▶ **PROBLEM DESCRIPTION**: Among the lines of the records, find all that carry the word "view" and copy them.

##### DATA UNDER STUDY #####

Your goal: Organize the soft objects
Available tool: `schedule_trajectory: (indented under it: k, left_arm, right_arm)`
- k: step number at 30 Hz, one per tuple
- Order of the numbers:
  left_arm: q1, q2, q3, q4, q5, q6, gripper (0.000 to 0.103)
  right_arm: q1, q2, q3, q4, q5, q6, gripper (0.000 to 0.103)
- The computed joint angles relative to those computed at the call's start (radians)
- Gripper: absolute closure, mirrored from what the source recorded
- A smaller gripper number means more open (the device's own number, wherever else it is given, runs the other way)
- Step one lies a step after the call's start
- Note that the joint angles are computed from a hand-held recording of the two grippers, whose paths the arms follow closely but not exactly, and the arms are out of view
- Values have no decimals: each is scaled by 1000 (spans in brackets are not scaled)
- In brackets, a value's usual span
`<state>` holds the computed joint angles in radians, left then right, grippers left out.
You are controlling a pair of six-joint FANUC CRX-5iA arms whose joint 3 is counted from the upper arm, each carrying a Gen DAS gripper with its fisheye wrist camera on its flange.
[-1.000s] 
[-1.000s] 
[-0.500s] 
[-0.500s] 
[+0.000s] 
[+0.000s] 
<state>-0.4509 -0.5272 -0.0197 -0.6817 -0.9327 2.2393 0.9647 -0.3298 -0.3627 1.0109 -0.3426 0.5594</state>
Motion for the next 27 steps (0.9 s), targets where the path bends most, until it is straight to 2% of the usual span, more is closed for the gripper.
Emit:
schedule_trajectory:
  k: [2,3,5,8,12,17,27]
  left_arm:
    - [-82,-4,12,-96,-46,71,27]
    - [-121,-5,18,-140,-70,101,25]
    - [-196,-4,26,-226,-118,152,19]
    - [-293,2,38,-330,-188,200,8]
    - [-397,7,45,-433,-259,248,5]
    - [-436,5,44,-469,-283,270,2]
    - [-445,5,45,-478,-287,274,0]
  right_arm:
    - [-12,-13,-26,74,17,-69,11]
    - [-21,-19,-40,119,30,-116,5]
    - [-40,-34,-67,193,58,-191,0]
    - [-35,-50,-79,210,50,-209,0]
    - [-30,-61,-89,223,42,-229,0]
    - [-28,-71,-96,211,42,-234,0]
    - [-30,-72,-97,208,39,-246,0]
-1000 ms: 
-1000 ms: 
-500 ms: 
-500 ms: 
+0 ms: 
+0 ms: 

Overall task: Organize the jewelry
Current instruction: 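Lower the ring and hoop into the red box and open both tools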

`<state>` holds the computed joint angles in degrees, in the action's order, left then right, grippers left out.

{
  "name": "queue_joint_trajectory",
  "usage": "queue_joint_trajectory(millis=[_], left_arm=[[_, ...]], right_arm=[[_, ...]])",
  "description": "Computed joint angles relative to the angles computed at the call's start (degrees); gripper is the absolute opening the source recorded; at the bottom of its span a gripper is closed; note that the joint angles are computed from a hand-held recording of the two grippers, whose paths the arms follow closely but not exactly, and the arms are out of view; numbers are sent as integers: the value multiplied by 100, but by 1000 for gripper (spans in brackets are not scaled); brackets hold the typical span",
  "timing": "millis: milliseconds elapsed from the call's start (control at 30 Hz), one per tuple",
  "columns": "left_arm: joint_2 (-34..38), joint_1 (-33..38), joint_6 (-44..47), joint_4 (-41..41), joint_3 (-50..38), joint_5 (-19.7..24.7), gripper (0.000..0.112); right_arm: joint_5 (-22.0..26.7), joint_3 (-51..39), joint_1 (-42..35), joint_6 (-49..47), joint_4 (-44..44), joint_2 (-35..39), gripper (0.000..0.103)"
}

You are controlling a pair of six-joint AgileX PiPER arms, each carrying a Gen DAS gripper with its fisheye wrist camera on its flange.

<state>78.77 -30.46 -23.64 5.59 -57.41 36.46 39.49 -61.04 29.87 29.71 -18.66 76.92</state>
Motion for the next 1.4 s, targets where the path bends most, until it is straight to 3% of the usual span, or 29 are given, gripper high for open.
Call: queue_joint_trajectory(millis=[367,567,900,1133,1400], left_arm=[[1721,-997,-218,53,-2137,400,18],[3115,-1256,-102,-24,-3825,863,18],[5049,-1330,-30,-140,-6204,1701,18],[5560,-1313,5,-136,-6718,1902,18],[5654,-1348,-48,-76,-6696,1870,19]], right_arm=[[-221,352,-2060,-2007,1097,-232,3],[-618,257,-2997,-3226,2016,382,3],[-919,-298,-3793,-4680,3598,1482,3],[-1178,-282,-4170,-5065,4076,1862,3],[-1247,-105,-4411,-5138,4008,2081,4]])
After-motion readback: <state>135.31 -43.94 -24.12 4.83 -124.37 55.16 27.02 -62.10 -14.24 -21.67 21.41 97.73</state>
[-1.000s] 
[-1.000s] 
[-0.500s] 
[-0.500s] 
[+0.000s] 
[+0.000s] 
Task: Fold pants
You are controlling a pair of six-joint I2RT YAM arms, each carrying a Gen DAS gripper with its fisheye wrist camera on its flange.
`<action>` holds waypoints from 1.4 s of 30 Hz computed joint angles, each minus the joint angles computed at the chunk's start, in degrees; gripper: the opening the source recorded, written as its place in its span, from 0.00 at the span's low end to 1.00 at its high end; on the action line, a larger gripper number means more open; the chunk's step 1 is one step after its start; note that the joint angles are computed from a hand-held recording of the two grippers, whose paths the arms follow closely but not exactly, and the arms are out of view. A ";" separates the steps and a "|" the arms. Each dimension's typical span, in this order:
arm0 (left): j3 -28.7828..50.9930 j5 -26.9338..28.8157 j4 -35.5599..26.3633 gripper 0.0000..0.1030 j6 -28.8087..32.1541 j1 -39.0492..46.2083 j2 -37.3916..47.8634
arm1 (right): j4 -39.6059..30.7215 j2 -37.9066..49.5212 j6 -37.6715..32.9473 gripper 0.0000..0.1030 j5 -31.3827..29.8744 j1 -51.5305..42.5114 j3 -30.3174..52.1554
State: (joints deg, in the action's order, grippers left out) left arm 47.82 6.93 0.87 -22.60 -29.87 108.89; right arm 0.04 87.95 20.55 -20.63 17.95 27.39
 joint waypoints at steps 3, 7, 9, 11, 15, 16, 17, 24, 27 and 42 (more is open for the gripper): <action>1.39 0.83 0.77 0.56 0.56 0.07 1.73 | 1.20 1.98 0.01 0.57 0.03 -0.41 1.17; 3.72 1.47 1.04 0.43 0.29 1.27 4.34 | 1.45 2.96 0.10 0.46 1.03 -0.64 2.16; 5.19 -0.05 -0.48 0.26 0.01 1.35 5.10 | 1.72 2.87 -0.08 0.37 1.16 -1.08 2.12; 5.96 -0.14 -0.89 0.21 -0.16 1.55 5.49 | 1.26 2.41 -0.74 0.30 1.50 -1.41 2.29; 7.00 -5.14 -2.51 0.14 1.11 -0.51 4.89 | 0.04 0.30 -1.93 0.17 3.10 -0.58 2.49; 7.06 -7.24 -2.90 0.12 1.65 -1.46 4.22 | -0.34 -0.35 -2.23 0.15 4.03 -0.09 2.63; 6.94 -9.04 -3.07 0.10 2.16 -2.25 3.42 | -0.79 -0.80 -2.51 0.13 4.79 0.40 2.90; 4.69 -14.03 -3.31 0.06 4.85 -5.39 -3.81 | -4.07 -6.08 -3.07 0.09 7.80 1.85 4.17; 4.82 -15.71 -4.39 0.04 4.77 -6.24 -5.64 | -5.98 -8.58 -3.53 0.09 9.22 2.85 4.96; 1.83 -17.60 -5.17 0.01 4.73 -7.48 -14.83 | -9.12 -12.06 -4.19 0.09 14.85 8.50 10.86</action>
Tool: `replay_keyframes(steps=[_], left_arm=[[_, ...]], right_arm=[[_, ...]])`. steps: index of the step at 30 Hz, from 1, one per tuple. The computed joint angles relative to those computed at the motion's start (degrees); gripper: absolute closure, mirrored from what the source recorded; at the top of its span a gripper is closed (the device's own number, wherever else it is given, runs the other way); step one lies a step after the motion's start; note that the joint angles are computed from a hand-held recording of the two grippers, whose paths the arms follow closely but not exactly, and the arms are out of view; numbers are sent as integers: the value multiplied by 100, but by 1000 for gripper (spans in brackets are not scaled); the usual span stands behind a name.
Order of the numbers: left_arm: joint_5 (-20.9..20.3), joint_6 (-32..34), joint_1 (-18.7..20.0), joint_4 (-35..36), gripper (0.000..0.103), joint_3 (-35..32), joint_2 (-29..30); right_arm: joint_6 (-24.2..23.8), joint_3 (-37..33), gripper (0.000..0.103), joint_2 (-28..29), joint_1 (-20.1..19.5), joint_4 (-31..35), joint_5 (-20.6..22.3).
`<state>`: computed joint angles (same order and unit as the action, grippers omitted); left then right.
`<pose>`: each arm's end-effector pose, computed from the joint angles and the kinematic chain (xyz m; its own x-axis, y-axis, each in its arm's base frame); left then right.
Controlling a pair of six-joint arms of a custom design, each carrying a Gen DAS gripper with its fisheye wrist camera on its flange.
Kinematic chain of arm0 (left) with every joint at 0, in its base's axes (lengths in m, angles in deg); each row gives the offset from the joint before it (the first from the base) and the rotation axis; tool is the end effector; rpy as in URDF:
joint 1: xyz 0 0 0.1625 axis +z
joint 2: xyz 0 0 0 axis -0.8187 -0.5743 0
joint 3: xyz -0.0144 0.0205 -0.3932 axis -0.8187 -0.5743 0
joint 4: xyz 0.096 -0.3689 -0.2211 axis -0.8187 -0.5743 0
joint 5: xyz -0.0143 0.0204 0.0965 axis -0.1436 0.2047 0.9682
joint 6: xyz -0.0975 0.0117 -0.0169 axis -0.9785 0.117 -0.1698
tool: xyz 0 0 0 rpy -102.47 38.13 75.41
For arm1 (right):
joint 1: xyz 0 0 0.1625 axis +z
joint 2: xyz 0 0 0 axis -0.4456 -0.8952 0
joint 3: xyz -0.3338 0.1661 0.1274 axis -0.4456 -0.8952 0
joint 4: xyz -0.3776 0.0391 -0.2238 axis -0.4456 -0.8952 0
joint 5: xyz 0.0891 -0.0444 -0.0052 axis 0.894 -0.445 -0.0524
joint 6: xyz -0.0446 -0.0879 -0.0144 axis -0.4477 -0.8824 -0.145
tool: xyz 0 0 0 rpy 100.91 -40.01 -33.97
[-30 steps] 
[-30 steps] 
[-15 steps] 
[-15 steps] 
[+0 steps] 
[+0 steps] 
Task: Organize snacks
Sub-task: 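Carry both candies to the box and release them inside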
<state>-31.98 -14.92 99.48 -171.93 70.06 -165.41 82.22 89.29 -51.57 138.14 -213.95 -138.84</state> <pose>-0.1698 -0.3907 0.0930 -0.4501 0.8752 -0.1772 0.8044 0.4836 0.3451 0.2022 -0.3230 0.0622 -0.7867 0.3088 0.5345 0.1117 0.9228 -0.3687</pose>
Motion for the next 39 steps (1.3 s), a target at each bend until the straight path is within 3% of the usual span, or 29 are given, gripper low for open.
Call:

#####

▶ **RESULT OF THIS TASK**:
- Note that the joint angles are computed from a hand-held recording of the two grippers, whose paths the arms follow closely but not exactly, and the arms are out of view
  "description": "Computed joint angles relative to the angles computed at the call's start (degrees); gripper is the absolute opening the source recorded; at the bottom of its span a gripper is closed; note that the joint angles are computed from a hand-held recording of the two grippers, whose paths the arms follow closely but not exactly, and the arms are out of view; numbers are sent as integers: the value multiplied by 100, but by 1000 for gripper (spans in brackets are not scaled); brackets hold the typical span",
`<action>` holds waypoints from 1.4 s of 30 Hz computed joint angles, each minus the joint angles computed at the chunk's start, in degrees; gripper: the opening the source recorded, written as its place in its span, from 0.00 at the span's low end to 1.00 at its high end; on the action line, a larger gripper number means more open; the chunk's step 1 is one step after its start; note that the joint angles are computed from a hand-held recording of the two grippers, whose paths the arms follow closely but not exactly, and the arms are out of view. A ";" separates the steps and a "|" the arms. Each dimension's typical span, in this order:
Tool: `replay_keyframes(steps=[_], left_arm=[[_, ...]], right_arm=[[_, ...]])`. steps: index of the step at 30 Hz, from 1, one per tuple. The computed joint angles relative to those computed at the motion's start (degrees); gripper: absolute closure, mirrored from what the source recorded; at the top of its span a gripper is closed (the device's own number, wherever else it is given, runs the other way); step one lies a step after the motion's start; note that the joint angles are computed from a hand-held recording of the two grippers, whose paths the arms follow closely but not exactly, and the arms are out of view; numbers are sent as integers: the value multiplied by 100, but by 1000 for gripper (spans in brackets are not scaled); the usual span stands behind a name.

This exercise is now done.